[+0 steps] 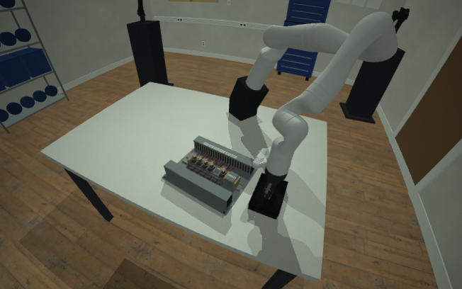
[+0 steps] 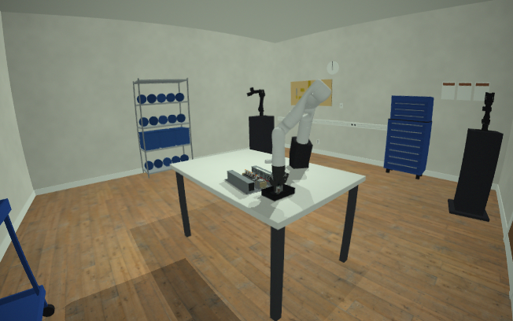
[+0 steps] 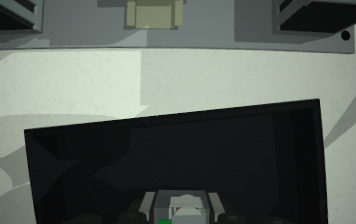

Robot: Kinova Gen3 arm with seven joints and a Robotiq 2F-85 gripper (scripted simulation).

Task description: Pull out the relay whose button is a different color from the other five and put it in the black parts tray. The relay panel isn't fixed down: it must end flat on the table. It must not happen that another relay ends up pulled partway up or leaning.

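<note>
The relay lies 1 cm below my hand. From my hand the other things lie so: grey relay panel (25 cm to the right, 6 cm behind); then black parts tray (2 cm below).
</note>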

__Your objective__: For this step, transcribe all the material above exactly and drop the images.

__Task result__:
[+0 steps] 
[+0 steps] 
[+0 steps] 

Robot: Kinova Gen3 arm with seven joints and a Robotiq 2F-85 gripper (scripted simulation).

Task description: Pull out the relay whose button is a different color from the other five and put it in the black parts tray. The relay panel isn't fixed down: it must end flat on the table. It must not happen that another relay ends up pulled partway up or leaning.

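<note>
The relay lies 1 cm below my hand. From my hand the other things lie so: grey relay panel (25 cm to the right, 6 cm behind); then black parts tray (2 cm below).
</note>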

Nothing more is required for this exercise.